== Exercise requirements ==
Search the records for the string "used". Copy each line where it occurs.

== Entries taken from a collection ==
*** Begin section ***
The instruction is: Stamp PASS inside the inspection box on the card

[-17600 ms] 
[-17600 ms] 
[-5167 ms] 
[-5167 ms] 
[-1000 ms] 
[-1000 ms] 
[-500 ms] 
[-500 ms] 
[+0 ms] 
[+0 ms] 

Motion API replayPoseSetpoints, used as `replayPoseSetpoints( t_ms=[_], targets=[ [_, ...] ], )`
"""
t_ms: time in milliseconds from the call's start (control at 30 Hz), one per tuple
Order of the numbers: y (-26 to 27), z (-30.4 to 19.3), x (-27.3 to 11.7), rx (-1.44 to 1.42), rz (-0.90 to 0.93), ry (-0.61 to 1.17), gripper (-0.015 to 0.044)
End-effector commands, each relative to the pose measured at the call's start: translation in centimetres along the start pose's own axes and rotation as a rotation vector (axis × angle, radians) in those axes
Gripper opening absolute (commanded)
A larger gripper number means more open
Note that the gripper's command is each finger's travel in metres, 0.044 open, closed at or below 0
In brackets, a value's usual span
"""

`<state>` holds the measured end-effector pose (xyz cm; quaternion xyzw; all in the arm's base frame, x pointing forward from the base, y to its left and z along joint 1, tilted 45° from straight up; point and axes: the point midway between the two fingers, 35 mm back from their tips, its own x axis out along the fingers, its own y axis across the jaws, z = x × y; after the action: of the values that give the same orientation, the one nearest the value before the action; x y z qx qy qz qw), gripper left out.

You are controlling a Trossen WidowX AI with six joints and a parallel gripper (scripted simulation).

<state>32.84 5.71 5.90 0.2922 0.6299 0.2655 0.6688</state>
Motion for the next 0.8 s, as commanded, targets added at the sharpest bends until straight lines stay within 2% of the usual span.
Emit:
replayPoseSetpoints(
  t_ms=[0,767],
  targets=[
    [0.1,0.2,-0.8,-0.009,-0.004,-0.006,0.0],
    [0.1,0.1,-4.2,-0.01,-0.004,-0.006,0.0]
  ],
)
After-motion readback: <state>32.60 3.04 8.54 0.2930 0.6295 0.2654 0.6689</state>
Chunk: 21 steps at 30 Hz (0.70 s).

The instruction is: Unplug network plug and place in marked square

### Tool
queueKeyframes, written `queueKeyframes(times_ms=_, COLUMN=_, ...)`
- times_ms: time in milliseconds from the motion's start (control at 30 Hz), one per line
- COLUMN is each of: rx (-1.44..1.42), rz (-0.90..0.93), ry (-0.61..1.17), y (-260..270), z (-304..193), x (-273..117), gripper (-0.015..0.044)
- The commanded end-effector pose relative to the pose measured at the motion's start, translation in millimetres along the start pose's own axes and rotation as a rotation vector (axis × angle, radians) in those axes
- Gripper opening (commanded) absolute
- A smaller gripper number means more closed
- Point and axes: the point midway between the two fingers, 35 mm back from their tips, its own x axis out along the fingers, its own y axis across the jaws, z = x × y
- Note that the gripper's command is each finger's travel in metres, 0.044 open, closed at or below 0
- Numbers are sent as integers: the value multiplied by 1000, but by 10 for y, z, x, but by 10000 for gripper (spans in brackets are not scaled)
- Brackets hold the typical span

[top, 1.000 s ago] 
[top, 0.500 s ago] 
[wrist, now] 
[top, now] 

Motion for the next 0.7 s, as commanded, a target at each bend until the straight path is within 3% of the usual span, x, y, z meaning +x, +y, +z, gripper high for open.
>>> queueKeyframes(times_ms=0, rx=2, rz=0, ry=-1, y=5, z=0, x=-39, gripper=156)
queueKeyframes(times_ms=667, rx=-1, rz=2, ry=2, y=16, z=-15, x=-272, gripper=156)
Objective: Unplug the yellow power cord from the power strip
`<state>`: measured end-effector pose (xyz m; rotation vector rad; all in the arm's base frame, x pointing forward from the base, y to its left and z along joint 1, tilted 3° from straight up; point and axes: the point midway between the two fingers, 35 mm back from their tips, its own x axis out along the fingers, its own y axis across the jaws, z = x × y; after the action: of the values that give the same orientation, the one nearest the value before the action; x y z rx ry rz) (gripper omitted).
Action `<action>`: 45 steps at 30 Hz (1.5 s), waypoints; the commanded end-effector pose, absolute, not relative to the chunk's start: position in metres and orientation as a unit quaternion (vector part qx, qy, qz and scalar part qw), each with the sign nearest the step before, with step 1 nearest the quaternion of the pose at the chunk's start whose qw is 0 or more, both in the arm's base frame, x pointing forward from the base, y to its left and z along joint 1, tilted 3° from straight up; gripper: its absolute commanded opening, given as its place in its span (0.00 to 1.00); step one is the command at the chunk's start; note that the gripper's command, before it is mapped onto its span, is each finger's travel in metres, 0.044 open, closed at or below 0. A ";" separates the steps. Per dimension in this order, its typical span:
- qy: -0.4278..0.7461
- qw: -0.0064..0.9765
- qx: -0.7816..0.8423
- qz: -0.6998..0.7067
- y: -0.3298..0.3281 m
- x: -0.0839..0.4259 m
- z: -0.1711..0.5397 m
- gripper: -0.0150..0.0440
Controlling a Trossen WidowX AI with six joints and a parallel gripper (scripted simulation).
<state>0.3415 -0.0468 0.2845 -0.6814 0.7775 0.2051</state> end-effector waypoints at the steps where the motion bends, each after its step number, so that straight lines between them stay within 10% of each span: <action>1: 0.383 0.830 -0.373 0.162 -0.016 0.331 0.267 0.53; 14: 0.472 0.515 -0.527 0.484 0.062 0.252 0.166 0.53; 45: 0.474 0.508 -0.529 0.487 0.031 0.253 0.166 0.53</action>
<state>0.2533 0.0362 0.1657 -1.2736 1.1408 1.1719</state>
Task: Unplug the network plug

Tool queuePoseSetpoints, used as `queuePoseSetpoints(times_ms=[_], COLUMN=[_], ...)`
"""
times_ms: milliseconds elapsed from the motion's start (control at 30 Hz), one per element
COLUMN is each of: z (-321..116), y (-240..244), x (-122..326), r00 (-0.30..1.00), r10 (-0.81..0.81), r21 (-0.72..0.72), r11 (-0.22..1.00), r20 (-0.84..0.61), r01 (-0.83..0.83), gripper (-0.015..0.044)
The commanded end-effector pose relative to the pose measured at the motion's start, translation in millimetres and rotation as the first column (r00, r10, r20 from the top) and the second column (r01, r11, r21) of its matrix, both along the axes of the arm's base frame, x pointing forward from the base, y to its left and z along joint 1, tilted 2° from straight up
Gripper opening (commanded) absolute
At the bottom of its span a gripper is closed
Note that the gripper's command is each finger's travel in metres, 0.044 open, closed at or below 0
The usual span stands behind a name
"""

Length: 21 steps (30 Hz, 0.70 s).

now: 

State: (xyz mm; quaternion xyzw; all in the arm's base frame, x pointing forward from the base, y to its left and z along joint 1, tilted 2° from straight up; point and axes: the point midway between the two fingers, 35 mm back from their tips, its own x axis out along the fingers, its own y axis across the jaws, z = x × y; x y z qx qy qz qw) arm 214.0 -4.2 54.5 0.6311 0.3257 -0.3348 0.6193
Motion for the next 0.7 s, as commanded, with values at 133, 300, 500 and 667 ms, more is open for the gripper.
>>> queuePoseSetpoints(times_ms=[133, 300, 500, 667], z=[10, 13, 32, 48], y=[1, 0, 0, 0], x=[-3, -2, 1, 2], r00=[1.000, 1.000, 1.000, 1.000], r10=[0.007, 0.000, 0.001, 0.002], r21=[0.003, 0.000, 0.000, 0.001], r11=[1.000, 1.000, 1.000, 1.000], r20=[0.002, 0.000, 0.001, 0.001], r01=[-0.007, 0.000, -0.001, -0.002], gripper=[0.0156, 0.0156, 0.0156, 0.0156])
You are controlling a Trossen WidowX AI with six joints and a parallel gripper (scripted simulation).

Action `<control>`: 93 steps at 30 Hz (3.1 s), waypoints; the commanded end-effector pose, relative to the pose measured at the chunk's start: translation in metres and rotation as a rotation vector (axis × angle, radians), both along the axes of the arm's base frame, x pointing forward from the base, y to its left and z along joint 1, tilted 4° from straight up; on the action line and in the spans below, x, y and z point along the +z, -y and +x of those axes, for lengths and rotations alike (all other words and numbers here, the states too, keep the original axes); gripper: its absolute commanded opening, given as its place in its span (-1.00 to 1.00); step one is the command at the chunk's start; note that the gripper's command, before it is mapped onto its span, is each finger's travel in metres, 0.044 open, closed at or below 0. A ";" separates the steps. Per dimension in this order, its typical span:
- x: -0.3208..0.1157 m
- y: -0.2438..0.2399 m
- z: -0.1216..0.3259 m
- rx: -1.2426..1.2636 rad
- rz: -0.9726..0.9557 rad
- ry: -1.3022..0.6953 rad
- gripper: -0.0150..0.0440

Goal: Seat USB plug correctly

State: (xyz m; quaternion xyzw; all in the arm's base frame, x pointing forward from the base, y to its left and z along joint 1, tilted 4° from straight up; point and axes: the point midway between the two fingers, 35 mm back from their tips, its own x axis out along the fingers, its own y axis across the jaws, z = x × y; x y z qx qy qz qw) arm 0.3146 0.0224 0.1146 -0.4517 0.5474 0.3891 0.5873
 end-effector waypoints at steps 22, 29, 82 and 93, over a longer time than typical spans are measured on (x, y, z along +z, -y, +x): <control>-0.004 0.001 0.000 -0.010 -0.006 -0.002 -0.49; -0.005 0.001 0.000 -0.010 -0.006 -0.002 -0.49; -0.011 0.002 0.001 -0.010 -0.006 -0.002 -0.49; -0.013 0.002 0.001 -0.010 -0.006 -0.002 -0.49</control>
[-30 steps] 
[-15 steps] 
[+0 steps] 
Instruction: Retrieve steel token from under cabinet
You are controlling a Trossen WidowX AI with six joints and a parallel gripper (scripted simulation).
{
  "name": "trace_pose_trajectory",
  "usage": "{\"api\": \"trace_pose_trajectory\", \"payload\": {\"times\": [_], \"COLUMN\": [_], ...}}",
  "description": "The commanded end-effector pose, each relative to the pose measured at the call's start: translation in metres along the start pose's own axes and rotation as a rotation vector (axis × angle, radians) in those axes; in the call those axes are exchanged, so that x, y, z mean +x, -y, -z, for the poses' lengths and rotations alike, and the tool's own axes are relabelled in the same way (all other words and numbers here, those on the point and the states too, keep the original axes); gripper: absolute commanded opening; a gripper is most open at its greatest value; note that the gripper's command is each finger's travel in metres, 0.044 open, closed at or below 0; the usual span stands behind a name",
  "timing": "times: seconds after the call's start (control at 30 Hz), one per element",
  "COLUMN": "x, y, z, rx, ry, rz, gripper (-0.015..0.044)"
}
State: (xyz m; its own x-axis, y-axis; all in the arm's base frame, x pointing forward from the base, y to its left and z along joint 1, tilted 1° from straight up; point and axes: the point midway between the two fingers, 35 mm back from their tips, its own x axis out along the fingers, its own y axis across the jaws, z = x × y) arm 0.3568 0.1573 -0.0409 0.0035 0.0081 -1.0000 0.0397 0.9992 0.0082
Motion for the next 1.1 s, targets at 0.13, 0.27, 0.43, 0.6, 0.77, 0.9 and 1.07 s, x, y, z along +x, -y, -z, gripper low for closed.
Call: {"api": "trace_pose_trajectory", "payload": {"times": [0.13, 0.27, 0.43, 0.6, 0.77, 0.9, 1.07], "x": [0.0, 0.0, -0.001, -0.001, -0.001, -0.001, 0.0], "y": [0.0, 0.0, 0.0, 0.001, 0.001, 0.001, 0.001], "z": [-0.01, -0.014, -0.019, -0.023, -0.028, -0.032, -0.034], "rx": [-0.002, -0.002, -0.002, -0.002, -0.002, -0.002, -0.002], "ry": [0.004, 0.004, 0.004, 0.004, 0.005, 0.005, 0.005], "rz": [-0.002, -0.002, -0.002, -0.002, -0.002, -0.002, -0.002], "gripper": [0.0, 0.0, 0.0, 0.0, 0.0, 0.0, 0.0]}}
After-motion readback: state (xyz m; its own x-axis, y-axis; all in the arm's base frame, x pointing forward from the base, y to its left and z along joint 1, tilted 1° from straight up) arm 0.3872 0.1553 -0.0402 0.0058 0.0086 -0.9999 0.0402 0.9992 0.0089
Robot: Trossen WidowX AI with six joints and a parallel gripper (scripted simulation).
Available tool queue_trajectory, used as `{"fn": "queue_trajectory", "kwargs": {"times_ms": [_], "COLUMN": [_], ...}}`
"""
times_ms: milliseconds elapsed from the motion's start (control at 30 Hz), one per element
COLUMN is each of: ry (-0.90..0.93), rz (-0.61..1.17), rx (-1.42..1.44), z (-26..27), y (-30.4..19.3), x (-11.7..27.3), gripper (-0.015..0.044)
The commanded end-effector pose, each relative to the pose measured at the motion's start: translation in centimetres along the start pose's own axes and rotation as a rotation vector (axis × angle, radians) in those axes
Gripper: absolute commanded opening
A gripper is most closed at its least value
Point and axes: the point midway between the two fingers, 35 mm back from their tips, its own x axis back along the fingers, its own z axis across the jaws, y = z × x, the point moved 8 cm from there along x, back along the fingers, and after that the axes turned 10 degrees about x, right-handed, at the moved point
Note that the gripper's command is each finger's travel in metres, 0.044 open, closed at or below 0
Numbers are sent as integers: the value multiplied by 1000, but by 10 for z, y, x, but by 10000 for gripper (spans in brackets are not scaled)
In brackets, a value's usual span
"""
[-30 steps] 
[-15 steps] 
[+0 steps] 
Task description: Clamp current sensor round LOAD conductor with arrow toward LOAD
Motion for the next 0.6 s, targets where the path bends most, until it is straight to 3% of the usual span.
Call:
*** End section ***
== Solution to this exercise ==
Motion API replayPoseSetpoints, used as `replayPoseSetpoints( t_ms=[_], targets=[ [_, ...] ], )`
Tool queuePoseSetpoints, used as `queuePoseSetpoints(times_ms=[_], COLUMN=[_], ...)`
Available tool queue_trajectory, used as `{"fn": "queue_trajectory", "kwargs": {"times_ms": [_], "COLUMN": [_], ...}}`

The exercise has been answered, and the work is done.